# Former Squadron Commander at 4 Wing Cold Lake is Facing a Court Martial



## Bruce Monkhouse (25 Apr 2005)

http://www.canoe.ca/NewsStand/EdmontonSun/News/2005/04/23/pf-1009456.html
   
Sat, April 23, 2005 
Mile-high jinks

By PAUL COWAN AND KATE DUBINSKI, EDMONTON SUN

A former squadron commander at 4 Wing Cold Lake is facing a court martial following a sex probe involving another officer who was a poster girl for Canadian Forces. Lt.-Col. Shawn Byrne faces three charges under the National Defence Act relating to failing to properly document a passenger he took on flights in air force planes he was piloting. 
"The charges relate to a passenger who was not properly authorized or documentation which was not properly completed," said military police spokesman Capt. Mark Giles. 

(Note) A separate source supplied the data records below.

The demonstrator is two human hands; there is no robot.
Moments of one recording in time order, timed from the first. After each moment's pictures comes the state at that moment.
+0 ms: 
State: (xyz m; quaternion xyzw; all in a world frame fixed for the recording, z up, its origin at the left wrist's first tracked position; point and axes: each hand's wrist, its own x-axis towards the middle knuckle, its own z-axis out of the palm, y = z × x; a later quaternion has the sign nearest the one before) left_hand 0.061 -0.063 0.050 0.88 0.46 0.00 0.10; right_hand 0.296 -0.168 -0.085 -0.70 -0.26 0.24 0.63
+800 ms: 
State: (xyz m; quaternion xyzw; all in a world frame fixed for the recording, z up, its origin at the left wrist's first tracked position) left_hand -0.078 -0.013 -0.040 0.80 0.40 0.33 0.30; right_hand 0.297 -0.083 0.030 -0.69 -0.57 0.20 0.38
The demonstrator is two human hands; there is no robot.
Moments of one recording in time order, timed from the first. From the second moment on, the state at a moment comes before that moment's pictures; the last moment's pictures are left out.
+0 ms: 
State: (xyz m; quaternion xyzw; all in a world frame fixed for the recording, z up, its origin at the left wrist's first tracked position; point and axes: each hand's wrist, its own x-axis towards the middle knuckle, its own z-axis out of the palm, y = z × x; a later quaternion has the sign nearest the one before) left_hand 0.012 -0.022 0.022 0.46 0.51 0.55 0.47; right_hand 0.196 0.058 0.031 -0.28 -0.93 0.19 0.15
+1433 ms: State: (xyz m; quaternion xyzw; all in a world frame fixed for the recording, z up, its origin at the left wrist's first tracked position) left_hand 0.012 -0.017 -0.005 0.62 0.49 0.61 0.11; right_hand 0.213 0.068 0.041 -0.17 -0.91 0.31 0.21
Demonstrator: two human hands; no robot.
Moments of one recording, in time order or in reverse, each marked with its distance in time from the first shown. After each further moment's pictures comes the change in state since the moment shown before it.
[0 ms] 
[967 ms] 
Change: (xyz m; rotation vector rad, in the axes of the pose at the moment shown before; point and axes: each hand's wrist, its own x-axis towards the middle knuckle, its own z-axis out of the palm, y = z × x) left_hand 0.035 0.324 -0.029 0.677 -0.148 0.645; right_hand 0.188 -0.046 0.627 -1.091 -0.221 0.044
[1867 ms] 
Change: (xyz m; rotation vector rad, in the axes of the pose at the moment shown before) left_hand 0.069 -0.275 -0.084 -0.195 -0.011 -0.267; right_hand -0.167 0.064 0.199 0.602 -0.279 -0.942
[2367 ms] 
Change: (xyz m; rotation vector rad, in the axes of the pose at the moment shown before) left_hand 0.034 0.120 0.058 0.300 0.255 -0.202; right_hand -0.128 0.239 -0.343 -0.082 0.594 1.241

"The first charge relates to a flight in the Czech Republic in September 2003 and the second and third to a December 2003 flight in New Mexico." 
Giles would not discuss the passenger. 

But several Sun sources have identified her as a public affairs officer who was based at Cold Lake at the same time as Byrne and his wife. 
"It's pretty sad that both of them were supposed to be setting an example to the other people in the squadron," said Cheryl, Byrne's ex-wife, who is now living in Florida. 
"This ruined his career in the military, and at the time he had a really good career." 

The couple had been married for 10 years, Cheryl said. She added the public affairs officer should also have been charged. 
Byrne was ordered to clear his desk in June 2004 after the base commanding officer decided he had lost confidence in him and had him removed from command of 416 Squadron. 
Col. Duff Sullivan asked air force brass to remove Byrne from command of the squadron because he believed he had lied about his relationship with the female officer, say Sun insiders. 

Byrne responded that Sullivan had not discussed many of his concerns with him directly, but the brass still relieved him of command. 
And in his rebuttal of Sullivan's charges, he did admit having an affair, but said it had not affected his ability to command the squadron, Sun sources say. 
Pilots have to log a number of flying hours every year to retain their "active" status. 

The rules were tightened up in 1996 when the Sun revealed a 30-year-old pilot from 416 Squadron was making regular flights from Cold Lake to Oklahoma to visit his girlfriend. 
Pilots were told after that training should determine flight paths and not courtship considerations. 
A Sun source said Byrne and the officer, who was also married at the time, started their relationship when they were sent on an exercise to Denmark with other personnel from Cold Lake. 

Byrne, a 21-year forces veteran, had been tipped as a possible base commander at 4 Wing. 
The female officer was featured in an advertising campaign to promote the Canadian Forces. 
It took almost a year from the investigation being started until the charges against Byrne were laid.


----------